User talk:Dsevern
Newton-Raphson Method
Previously we had derivated the log likelihood function for the logistic function.
[math]\displaystyle{ \begin{align} {\ell(\mathbf{\beta\,})} & {} = \sum_{i=1}^n \left(y_i {\mathbf{\beta\,}^T \mathbf{x_i}} - \ln({1+e^{\mathbf{\beta\,}^T \mathbf{x_i}}})\right) \end{align} }[/math]
Our goal is to find the [math]\displaystyle{ \beta\, }[/math] that maximizes [math]\displaystyle{ {\ell(\mathbf{\beta\,})} }[/math]. We use calculus to do this ie solve [math]\displaystyle{ {\frac{\partial \ell}{\partial \mathbf{\beta\,}}}=0 }[/math]. To do this we use the famous numerical method of Newton-Raphson.
[math]\displaystyle{ \begin{align} {\frac{\partial \ell}{\partial \mathbf{\beta\,}}}&{} = \sum_{i=1}^n \left(y_i \mathbf{x_i} - \frac{e^{\mathbf{\beta\,}^T \mathbf{x}}}{1+e^{\mathbf{\beta\,}^T \mathbf{x}}} \mathbf{x_i} \right) \\[8pt] \end{align} }[/math]
The first derivative is typically called the score vector.
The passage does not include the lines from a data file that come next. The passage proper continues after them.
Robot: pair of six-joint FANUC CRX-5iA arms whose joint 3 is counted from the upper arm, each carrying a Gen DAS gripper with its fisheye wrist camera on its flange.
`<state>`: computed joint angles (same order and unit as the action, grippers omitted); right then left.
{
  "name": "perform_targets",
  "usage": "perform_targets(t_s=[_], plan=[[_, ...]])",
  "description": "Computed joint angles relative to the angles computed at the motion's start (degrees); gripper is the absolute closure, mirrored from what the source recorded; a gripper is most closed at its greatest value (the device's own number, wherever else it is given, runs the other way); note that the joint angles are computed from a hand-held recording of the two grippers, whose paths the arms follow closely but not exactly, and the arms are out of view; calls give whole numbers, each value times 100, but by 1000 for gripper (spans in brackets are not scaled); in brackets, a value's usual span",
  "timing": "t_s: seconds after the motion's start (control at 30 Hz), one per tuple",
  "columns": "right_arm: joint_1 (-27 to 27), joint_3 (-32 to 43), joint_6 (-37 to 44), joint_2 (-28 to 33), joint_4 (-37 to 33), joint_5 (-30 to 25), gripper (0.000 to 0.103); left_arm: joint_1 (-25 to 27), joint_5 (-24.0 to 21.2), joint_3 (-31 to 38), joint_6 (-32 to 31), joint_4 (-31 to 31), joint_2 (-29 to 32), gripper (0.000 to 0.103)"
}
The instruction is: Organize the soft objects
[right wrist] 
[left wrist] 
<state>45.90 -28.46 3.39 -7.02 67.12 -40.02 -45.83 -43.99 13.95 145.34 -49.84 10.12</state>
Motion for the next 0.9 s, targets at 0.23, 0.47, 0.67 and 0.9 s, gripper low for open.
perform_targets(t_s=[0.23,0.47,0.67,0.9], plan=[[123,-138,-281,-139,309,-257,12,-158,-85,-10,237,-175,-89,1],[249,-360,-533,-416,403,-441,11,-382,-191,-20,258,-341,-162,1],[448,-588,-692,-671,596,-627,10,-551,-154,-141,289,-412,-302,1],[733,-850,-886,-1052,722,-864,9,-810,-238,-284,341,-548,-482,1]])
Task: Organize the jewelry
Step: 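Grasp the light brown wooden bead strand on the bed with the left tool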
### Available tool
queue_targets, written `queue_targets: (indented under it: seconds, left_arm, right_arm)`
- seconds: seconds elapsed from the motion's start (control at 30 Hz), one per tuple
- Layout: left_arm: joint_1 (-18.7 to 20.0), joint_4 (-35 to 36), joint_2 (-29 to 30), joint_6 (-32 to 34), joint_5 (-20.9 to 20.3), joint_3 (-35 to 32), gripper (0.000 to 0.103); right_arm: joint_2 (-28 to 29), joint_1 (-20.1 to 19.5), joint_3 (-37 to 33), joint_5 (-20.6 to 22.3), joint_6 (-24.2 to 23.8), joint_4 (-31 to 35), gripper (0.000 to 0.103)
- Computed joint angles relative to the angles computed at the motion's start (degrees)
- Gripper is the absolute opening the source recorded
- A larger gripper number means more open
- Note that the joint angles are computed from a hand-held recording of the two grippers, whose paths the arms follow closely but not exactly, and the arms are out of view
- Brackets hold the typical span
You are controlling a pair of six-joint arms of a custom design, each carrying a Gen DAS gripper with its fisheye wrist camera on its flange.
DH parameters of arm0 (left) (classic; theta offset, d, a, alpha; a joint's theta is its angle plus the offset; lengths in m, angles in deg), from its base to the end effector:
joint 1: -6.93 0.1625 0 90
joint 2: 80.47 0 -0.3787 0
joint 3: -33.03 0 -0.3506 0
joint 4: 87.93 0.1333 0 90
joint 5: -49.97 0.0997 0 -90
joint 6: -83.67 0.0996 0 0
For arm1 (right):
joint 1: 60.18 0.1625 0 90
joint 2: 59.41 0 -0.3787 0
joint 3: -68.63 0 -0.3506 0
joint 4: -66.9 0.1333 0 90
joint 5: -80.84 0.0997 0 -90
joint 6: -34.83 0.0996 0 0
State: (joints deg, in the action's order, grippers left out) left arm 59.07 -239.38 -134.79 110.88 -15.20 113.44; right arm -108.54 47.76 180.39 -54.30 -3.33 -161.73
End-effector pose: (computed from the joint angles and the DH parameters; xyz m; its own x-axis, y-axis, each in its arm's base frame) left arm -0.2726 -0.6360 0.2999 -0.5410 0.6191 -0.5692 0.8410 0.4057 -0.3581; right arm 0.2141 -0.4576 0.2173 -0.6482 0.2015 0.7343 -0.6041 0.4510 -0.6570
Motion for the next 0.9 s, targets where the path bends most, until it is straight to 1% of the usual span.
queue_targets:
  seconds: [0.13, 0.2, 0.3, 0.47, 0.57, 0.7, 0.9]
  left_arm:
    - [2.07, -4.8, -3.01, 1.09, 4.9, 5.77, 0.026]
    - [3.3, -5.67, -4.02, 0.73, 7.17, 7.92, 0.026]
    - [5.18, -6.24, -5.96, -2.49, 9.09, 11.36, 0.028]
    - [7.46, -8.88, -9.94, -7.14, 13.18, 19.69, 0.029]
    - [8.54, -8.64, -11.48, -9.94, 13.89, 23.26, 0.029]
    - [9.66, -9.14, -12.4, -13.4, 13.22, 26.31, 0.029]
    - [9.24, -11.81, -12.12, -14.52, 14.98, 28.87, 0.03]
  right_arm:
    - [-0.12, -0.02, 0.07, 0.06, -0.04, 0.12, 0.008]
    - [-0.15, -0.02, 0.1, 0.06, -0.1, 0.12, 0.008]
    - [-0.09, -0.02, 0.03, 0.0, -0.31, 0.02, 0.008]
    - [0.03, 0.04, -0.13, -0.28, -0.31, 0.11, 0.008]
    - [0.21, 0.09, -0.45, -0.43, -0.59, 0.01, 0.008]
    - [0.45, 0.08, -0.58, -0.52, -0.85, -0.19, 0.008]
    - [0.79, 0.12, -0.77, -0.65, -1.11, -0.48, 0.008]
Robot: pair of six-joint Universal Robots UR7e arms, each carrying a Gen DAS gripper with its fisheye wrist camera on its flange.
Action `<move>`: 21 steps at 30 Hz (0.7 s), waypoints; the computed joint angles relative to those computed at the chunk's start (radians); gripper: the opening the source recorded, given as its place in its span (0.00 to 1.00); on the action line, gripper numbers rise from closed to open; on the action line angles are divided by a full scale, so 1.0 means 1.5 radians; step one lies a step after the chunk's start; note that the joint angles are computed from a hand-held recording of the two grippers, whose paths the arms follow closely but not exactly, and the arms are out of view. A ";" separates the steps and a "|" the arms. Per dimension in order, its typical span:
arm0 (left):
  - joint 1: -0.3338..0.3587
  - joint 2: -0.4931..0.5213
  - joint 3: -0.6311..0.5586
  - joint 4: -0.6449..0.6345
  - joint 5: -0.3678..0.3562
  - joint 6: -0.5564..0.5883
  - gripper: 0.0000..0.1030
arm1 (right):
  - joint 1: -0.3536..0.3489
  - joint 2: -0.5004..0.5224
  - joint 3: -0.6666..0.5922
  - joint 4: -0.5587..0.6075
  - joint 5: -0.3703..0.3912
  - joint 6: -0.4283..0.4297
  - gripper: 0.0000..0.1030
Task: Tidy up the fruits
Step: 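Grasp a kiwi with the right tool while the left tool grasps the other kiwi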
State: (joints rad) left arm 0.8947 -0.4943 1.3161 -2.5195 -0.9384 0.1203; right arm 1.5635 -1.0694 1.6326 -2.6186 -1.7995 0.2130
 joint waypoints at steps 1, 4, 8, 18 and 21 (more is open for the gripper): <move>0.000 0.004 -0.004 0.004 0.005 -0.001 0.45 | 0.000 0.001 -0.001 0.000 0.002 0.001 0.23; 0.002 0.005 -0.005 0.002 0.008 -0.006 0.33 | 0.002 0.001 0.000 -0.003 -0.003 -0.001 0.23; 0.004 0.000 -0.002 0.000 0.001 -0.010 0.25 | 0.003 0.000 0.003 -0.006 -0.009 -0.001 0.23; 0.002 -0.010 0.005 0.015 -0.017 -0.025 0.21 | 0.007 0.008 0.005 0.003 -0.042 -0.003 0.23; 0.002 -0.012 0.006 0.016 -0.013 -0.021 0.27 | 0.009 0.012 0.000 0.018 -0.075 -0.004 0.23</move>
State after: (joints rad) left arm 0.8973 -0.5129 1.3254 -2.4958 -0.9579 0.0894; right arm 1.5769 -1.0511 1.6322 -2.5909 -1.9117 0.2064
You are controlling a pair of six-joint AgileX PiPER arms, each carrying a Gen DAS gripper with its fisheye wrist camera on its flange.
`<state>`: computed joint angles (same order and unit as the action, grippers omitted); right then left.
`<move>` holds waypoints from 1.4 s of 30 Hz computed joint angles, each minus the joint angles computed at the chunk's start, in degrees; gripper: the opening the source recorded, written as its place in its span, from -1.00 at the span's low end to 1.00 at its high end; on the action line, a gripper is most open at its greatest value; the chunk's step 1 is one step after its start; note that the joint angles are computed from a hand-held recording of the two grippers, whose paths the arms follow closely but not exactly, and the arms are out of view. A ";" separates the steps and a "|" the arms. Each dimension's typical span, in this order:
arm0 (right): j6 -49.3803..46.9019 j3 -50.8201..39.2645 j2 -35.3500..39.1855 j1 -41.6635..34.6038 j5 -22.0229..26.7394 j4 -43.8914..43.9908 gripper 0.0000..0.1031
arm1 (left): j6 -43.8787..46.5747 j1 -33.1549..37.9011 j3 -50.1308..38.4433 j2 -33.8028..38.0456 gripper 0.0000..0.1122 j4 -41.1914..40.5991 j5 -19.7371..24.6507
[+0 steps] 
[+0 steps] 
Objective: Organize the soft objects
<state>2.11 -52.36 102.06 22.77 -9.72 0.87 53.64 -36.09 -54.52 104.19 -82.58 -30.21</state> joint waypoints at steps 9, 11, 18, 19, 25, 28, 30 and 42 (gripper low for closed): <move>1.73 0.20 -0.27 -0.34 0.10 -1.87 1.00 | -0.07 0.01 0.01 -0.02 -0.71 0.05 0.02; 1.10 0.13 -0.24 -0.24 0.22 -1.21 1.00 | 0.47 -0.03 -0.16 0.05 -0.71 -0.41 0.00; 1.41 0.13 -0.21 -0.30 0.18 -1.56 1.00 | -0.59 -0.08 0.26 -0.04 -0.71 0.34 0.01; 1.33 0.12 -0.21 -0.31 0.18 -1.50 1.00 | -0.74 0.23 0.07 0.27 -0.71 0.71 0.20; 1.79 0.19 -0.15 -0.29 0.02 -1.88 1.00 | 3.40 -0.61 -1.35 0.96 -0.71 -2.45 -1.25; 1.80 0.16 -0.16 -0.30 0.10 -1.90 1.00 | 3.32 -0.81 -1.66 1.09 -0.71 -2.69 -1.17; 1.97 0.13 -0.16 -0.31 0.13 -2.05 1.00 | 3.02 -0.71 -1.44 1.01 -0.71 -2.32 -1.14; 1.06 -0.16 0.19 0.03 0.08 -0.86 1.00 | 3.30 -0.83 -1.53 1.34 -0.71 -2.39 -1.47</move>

[math]\displaystyle{ \begin{align} {\frac{\partial \ell}{\partial \mathbf{\beta\,} \partial \mathbf{\beta\,}^T}}&{} = -\sum_{i=1}^n \left(y_i \mathbf{x_i}\mathbf{x_i}^T (\frac{e^{\mathbf{\beta\,}^T \mathbf{x}}}{1+e^{\mathbf{\beta\,}^T \mathbf{x}}})(\frac{1}{1+e^{\mathbf{\beta\,}^T \mathbf{x}}}) \right) \\[8pt] \end{align} }[/math]
The negative of the second derivative is typically called the information matrix.